Rou Jia Mo Chinese Hamburger


Shaanxi Province’s Intangible Cultural Heritage, or Rou Jia Mo, was awarded to the Chinese Hamburger this year. Even though the title isn’t exactly easy to speak, I think it’s an honor well-earned!

What is the name of this?

“Meat in Bun” is a straight translation of Rou Jia Mo, which we may conceive of like a Chinese sloppy joe or Hamburger. As a result, there is meat and a bun. The two will be discussed.

The pork filling is called La Zhi Rou, nearly 2,000 years old! That the Chinese were eating pig belly thousands of years ago is mind-boggling.

If La Zhi Rou was eaten as is, perhaps with rice or stuffed into a bun, I began to wonder: who was the first sandwich maker? If you will, the Chinese Earl of Sandwich.

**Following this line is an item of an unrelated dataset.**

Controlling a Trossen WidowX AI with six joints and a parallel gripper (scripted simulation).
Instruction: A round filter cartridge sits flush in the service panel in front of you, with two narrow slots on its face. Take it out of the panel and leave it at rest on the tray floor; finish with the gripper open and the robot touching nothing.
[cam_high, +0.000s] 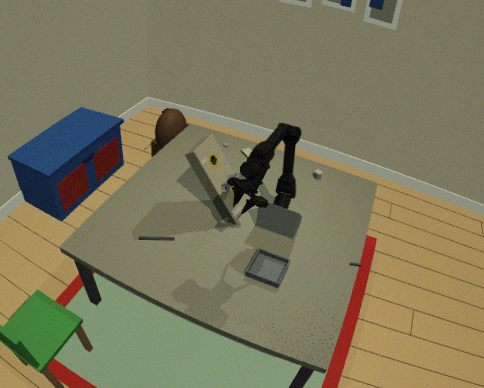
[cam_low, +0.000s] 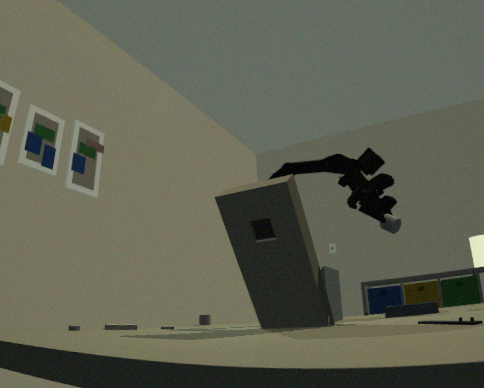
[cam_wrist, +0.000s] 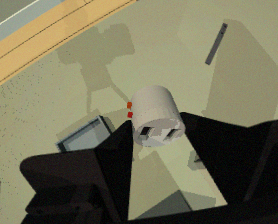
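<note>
My gripper tip is 18 cm past the grey tray and 25 cm above it. Also, from my gripper tip: small dark piece (52 cm behind, 26 cm to the right, 26 cm below); tan service panel (24 cm ahead, 23 cm to the right, 8 cm below); white round filter cartridge (right at my gripper tip).
</note>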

Instead of rice, the Northern regions rely on the bun, aka “mo” (the Northerners’ word for mantou). Mo can be steamed or baked, depending on your preference. The mo is cooked in a wok or pan with the lid on.

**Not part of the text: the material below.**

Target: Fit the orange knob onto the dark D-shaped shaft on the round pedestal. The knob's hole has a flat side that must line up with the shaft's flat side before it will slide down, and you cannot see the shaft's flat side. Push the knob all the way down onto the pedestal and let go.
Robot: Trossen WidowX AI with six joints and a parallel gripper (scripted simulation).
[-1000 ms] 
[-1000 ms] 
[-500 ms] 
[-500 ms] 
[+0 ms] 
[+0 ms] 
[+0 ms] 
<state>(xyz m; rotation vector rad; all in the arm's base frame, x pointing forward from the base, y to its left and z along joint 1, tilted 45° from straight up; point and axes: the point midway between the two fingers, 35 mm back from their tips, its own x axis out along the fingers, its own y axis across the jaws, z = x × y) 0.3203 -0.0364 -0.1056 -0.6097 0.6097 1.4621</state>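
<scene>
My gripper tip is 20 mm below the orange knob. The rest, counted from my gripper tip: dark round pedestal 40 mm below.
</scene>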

In many instances, Northerners and Southerners in China have distinct cuisines, customs, and even languages. Northerners call their father “Da” or “Die, ” while Southerners call their father “Ba, ” There are some interesting tidbits here!



  • 2 lb. of pork belly
  • 3 cups of water
  • ¼ cup of Shaoxing wine
  • 12 grams of rock sugar
  • 2 tbsp. of light soy sauce
  • 1 tbsp. of dark soy sauce
  • 4 scallions (cut in half)
  • 3 slices of ginger
  • 2 star anise
  • 1 cinnamon stick
  • 1 black cardamom pod
  • 2 pieces of galangal (or sand ginger)
  • 1 tsp. of Sichuan peppercorns
  • 3 pcs. of bay leaves
  • Salt (to taste)
  • 1 cup of chopped cilantro


  • 3½ cups of all-purpose flour
  • 2 tsp. of active dry yeast
  • ¾ tsp. of salt
  • 1 to 1¼ cups of warm water


  1. Pork belly can be served whole or chopped into huge pieces, each around 4 to 5 inches in diameter. Fill a medium pot halfway with water, then add the pork belly. Bring the liquid to a rolling boil. Turn off the heat, remove the pork from the saucepan, and wash it under running water once it has turned opaque and seems cooked on the exterior. Remove the pot from the stove and wash it thoroughly.
  2. Using a new saucepan, add the pork belly, 3 cups of water, Shaoxing wine, rock sugar, light soy sauce, dark soy sauce, scallions, ginger and star anise, and cinnamon, black cardamom, and galangal. Boil everything together, then immediately turn it down and simmer for 90 minutes to two hours until the meat is cooked. A fork can be used to test it. If you can easily pull the fork out, it’s done. Avoid drying out the sauce by not using excessive heat during simmering. Taste and adjust the amount of salt.
  3. Make the buns while the pork is in the oven. In a large mixing basin, combine flour, yeast, and salt to make a smooth batter. Add the warm water in stages, mixing and kneading until the dough forms a ball. To make the buns chewier, knead the dough for an additional 10 minutes after it has been shaped into a ball. This can also be done with an electric mixer with a dough hook. The soft and easy-to-handle dough is what you want in a pie crust. When the dough has doubled in size, cover it and let it rest for about an hour at room temperature.
  4. After proofing the dough, knead it for 5 minutes to remove any air bubbles. Make 12 equal-sized pieces of dough by dividing the mixture in half. While shaping the buns, keep the dough balls covered with a dish towel to keep them from drying out.
  5. Each dough ball should be rolled out into a cigar-like shape before being used to form the buns. As a final step, roll it out into a longer but thinner strip before folding the two ends in half lengthwise. The loose end should be placed under the package. Press down with your palm on the side with the swirls facing up. Now, flatten it into a disc with a diameter of about 4 inches. To make all of the dough balls, simply follow these directions. Allow the formed buns to rest for 20 minutes under a dry kitchen towel before frying.
  6. The pan should be preheated to medium-high heat. Separate the buns by approximately an inch in the pan (no oil is necessary). Allow the buns to cook for 2 minutes on each side with the cover on. Your buns may burn if you use too high of a heat setting. Remove the lid and continue cooking the buns for a further minute after they’ve been cooked for 2 minutes on each side.
  7. Take the pork and finely chop it before serving it in a bowl. Add the chopped cilantro and the meat’s sauce to your desired consistency and mix it. Asian sloppy joes can be saucy or dry, depending on how much sauce you want to put on your sandwich. Toss everything together, cut up a bun and stuff it full of the meat.